1: a [-] 590 dict of twisted.web.server.Request: 0x15e18a0..., 0x15e1b98
2: aa ---- [-] 590 twisted.web.server.Request: 0x1564b98, 0x15d8850...
3: a3 [-] 1 list: 0x12634b8*590
4: a4 ------ [S] 1 dict of module: __main__
5: b [-] 18370 tuple: 0x4a76f0*1, 0x4a7730*1, 0x4a77f0*1, 0x4a7810*1...
6: ba ---- [S] 4724 types.CodeType: site.py:82:makepath...
7: bb [-] 590 dict of twisted.internet.tcp.Server: 0x15e3710..., 0x162f310
8: bba ---- [-] 590 twisted.internet.tcp.Server: 0x157ef90, 0x15e3150...
9: bbaa [^ 1] 590 dict of twisted.web.server.Request: 0x15e1b98...
Memory Statistics:
Partition of a set of 261479 objects. Total size = 25045732 bytes.
Index Count % Size % Cumulative % Kind (class / dict of class)
0 3543 1 5938068 24 5938068 24 dict of twisted.web.server.Request
1 87519 33 4638728 19 10576796 42 str
2 19145 7 2917228 12 13494024 54 dict (no owner)
3 46449 18 2620132 10 16114156 64 list
4 3543 1 1856532 7 17970688 72 dict of twisted.internet.tcp.Server
5 7086 3 992040 4 18962728 76 dict of twisted.internet.address.IPv4Address
6 7086 3 992040 4 19954768 80 dict of twisted.web.http_headers.Headers
7 7086 3 992040 4 20946808 84 dict of twisted.web.http_headers._DictHeaders
8 21326 8 864116 3 21810924 87 tuple
9 4724 2 321232 1 22132156 88 types.CodeType
<226 more rows. Type e.g. '_.more' to view.>
Traversing Heap:
Reference Pattern by <[dict of] class>.
0: _ --- [-] 261479 (Queue.Queue | __builtin__.PyCObject | __builtin__.cell ...
1: a [-] 3543 dict of twisted.web.server.Request: 0x15e18a0..., 0x15e1b98
2: aa ---- [-] 3543 twisted.web.server.Request: 0x1564b98, 0x15d8850...
3: a3 [-] 1 list: 0x12634b8*3543
4: a4 ------ [S] 1 dict of module: __main__
5: b [-] 3543 dict of twisted.internet.tcp.Server: 0x15e3710..., 0x162f310
6: ba ---- [-] 3543 twisted.internet.tcp.Server: 0x157ef90, 0x15e3150...
7: baa [^ 1] 3543 dict of twisted.web.server.Request: 0x15e1b98...
8: c ---- [-] 25140 list: 0x4a8850*1, 0x4a8878*2, 0x4a88a0*2, 0x4a8ee0*202...
9: ca [^ 1] 3543 dict of twisted.web.server.Request: 0x15e1b98...
I am looking for a pattern here. Specifically what I am interested in is:
Partition of a set of 104996 objects. Total size = 9162436 bytes.

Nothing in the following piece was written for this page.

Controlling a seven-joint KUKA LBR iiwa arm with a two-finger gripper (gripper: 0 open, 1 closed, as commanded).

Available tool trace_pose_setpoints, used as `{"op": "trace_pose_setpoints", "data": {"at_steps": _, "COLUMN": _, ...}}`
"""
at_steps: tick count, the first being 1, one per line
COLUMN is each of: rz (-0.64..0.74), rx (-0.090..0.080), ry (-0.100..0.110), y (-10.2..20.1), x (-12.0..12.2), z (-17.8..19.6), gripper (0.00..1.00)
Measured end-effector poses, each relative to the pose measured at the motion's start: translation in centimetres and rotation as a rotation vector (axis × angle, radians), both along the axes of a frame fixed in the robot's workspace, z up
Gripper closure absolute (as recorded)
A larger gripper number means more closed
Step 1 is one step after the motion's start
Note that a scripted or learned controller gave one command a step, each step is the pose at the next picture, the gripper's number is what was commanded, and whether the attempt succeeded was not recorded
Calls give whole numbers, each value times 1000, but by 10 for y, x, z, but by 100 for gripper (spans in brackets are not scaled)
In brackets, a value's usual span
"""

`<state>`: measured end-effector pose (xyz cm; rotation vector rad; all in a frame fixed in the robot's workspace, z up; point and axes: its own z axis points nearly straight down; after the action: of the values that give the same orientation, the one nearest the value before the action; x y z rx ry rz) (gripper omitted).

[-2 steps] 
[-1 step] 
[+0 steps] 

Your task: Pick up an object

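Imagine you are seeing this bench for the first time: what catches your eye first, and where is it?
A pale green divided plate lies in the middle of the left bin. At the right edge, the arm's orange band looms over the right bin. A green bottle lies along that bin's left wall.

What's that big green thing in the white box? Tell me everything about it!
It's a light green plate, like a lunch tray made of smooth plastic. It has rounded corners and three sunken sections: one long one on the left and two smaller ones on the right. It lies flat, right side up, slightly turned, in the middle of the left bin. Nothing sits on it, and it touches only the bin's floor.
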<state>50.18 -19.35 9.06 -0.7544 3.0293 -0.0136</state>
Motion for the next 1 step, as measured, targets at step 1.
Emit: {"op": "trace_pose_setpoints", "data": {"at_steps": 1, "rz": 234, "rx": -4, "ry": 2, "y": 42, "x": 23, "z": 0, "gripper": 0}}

Then again in the second profile:
Partition of a set of 261479 objects. Total size = 25045732 bytes.
I can see that my number of objects is rapidly increasing and I can see that we went from ~9MB to ~25MB in very short order.

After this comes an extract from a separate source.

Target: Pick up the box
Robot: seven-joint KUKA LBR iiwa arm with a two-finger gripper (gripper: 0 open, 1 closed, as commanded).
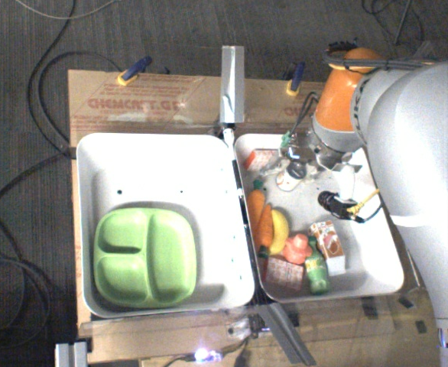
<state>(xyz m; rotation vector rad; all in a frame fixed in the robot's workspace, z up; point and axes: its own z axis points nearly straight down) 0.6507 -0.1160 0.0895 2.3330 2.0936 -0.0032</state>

Now to figure out where it is coming from, I want to “Traverse” the heap. This will help me go in the right direction. It’s pretty clear from as I look at the change from the “Traversing Heap” from the first set to the second set, that the Request object is becoming increasing an issue.
Twisted is extremely well written and does not have memory leaks “out of the box”, so the issue is in my code. Thankfully I do not have complex code and it’s very easy to see what’s going on with the Request object. Appending the Request object to a global list is pretty stupid… thank god it’s only an example :P
The major lesson learned from my experience is to profile memory often and to set up automated tests to do so. Had our development gone much longer without examining our code, we would have likely pulled our hair out. Also critical for us to find the source of our leak, was to let the test run for a length of time and try to find a pattern.